EXERCISE AIM
Please output the data exactly, minus pictures.
Start of RAW DATA
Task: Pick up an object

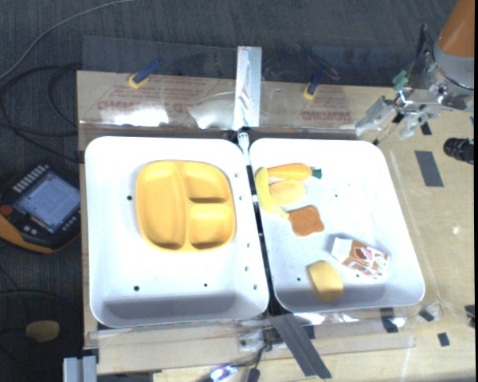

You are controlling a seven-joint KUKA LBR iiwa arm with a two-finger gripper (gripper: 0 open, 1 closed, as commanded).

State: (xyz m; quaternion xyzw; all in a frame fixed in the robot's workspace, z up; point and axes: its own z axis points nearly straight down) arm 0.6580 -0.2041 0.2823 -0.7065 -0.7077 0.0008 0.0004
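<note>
The right bin [398, 213] holds several toy foods. An orange carrot [289, 170] lies at its far left, with a yellow banana [263, 196] and a pale orange piece [287, 189] beside it. An orange-brown slab [306, 221] sits mid-bin, and a white printed packet [359, 258] and a yellow block [326, 280] lie near the front. My gripper [389, 124] hangs outside the bin past its far right corner, above the bench. It is open with nothing between its fingers.
The left bin [111, 277] holds a yellow divided plate [185, 205]. Clear plastic sheets with blue and yellow clamps [144, 73] stand behind both bins. A handheld pendant [33, 207] lies on the floor at left.
</note>
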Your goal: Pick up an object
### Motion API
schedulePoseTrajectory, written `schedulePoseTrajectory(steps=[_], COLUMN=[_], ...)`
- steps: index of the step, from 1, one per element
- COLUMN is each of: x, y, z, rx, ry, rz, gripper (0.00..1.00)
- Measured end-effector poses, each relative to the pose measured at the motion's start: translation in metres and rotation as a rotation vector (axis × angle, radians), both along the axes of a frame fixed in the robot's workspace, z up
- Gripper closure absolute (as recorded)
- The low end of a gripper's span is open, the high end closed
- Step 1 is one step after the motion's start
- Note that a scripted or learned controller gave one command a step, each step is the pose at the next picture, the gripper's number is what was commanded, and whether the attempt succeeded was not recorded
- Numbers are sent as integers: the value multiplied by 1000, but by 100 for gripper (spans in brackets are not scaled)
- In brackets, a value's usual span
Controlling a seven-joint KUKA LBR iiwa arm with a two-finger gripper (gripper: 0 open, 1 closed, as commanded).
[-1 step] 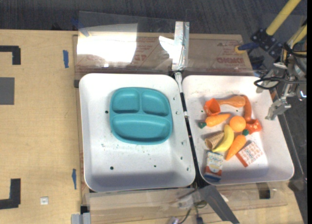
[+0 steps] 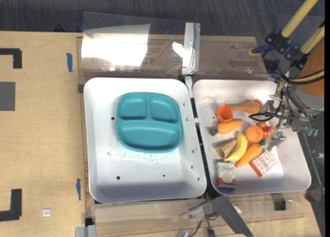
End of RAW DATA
SOLUTION TO THIS EXERCISE
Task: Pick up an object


You are controlling a seven-joint KUKA LBR iiwa arm with a two-finger gripper (gripper: 0 open, 1 closed, as commanded).

State: (xyz m; quaternion xyzw; all in a frame fixed in the robot's workspace, z up; point and axes: its own z axis points nearly straight down) arm 0.6580 -0.2041 0.2823 -0.7065 -0.7077 0.0008 0.0004
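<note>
The right bin [398, 213] holds several toy foods. An orange carrot [289, 170] lies at its far left, with a yellow banana [263, 196] and a pale orange piece [287, 189] beside it. An orange-brown slab [306, 221] sits mid-bin, and a white printed packet [359, 258] and a yellow block [326, 280] lie near the front. My gripper [389, 124] hangs outside the bin past its far right corner, above the bench. It is open with nothing between its fingers.
The left bin [111, 277] holds a yellow divided plate [185, 205]. Clear plastic sheets with blue and yellow clamps [144, 73] stand behind both bins. A handheld pendant [33, 207] lies on the floor at left.
</note>
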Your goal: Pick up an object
### Motion API
schedulePoseTrajectory, written `schedulePoseTrajectory(steps=[_], COLUMN=[_], ...)`
- steps: index of the step, from 1, one per element
- COLUMN is each of: x, y, z, rx, ry, rz, gripper (0.00..1.00)
- Measured end-effector poses, each relative to the pose measured at the motion's start: translation in metres and rotation as a rotation vector (axis × angle, radians), both along the axes of a frame fixed in the robot's workspace, z up
- Gripper closure absolute (as recorded)
- The low end of a gripper's span is open, the high end closed
- Step 1 is one step after the motion's start
- Note that a scripted or learned controller gave one command a step, each step is the pose at the next picture, the gripper's number is what was commanded, and whether the attempt succeeded was not recorded
- Numbers are sent as integers: the value multiplied by 1000, but by 100 for gripper (spans in brackets are not scaled)
- In brackets, a value's usual span
Controlling a seven-joint KUKA LBR iiwa arm with a two-finger gripper (gripper: 0 open, 1 closed, as commanded).
[-1 step] 
[+0 steps] 

What this exercise required is now done.